Is it possible without using any array to assign value of an integer to a designated address?

I'm recently reading about pointers in C but stuck at a point. I need to provide an example to make the question more clear.

I have declared two integer variables as a and b and assigned values 55 and 88 to them. Now by using the & symbol I can access their address and declare pointers as follows:

#include <stdio.h>

int main(void)
{
    int a = 55;
    int b = 88;

    int *pa = &a;
    int *pb = &b;

    printf("Address of 'a' is: %p\n", &a);
    printf("Address of 'b' is: %p\n", &b);

    printf("Desired new address for the value of 'b' is: %p\n", (pa+1));

    //What to do here to assign the value of b into the address (pa+1) ?
}

What I try to achieve(without using any arrays) is that: I want the value of b to be assigned to the address next to a.

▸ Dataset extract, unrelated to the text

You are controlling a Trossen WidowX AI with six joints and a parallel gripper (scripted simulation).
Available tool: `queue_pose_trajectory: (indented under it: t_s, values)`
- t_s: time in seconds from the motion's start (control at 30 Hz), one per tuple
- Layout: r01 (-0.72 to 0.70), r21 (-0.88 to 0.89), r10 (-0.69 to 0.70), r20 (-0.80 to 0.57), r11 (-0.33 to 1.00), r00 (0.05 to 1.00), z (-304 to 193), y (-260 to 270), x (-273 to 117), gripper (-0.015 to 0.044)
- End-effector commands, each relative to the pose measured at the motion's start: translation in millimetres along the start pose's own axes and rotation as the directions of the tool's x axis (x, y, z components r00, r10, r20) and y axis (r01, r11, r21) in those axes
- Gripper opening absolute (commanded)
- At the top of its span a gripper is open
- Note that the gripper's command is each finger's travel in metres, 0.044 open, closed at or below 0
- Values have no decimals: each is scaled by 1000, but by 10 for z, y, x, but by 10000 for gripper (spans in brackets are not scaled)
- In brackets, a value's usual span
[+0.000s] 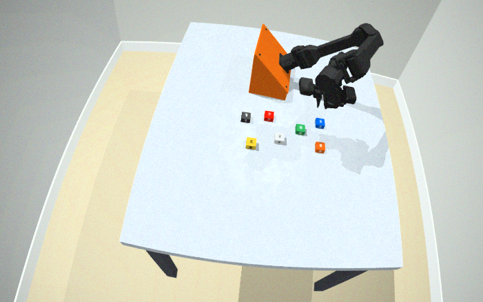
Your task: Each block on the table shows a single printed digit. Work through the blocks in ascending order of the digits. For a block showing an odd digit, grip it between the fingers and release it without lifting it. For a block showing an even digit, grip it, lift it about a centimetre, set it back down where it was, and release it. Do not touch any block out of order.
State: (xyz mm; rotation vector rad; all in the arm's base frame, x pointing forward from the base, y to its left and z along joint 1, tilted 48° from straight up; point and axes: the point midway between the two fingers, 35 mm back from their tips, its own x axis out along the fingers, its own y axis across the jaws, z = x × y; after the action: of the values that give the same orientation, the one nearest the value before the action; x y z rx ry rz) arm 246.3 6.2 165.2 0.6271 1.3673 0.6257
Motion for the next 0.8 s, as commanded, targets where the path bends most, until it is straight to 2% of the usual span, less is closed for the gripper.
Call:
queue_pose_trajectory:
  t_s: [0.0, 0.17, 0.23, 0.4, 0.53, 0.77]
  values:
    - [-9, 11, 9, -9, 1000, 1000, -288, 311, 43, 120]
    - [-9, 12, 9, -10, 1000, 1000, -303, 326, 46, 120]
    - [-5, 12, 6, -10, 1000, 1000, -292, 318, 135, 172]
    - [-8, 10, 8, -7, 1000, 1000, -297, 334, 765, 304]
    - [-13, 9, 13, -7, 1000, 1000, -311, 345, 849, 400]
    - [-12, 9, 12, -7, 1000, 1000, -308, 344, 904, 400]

I can obtain the address of a by &a or *pa = &a and the next address would be (pa+1). Now the pointer pa holds the address to the variable a. And so the value of (pa+1) I guess should point the address of the next possible address of a.

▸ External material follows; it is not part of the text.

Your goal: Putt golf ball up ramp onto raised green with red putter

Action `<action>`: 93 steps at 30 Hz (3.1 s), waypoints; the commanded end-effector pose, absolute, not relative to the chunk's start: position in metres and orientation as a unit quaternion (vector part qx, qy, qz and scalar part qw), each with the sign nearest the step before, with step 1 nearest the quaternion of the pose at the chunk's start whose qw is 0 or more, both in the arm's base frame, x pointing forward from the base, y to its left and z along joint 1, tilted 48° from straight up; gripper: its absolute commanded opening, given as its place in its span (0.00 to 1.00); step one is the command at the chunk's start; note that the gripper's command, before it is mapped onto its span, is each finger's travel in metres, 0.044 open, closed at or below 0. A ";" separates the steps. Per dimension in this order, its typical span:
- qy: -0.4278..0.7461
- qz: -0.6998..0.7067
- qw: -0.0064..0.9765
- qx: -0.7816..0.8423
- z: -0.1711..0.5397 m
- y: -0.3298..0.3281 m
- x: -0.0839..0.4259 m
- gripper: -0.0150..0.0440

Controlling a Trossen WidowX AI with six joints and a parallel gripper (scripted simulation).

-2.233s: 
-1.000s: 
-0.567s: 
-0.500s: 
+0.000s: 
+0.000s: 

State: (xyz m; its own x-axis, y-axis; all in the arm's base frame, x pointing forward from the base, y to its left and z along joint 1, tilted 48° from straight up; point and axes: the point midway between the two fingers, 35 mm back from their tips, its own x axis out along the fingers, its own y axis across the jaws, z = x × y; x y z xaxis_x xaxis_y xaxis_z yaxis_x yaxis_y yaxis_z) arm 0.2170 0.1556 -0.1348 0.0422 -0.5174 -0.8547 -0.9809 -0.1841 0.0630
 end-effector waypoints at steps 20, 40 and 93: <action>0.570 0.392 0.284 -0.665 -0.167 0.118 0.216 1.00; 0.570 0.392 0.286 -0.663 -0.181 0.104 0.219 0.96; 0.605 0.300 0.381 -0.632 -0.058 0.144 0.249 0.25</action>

Now my problem is having the value of b and the address (pa+1) how can we register/assign the value of b to the address (pa+1)?

edit:

Following doesn't work:

int a = 55;
int b = 88;

int *pa = &a;
int *pb = &b;

printf("Address of 'a' is: %p\n", &a);
printf("Address of 'b' is: %p\n", &b);

printf("Desired new address for the value of 'b' is: %p\n", (pa+1));

*(pa + 1) = b;

printf("New address of 'b' is now: %p\n", &b);

Outputs:

Solved:

    int main(void)
    {
        int a = 55;
        int b = 88;
        int c;

        int *pa = &a;
        int *pb = &b;

        printf("Address of 'a' is: %p\n", &a);
        printf("Address of 'b' is: %p\n", &b);

        printf("Desired new address for the value of 'b' is: %p\n", (pa+1));

        *(pa + 1) = b;

       printf("New value at pa+1 is now: %d\n", *(pa+1));

}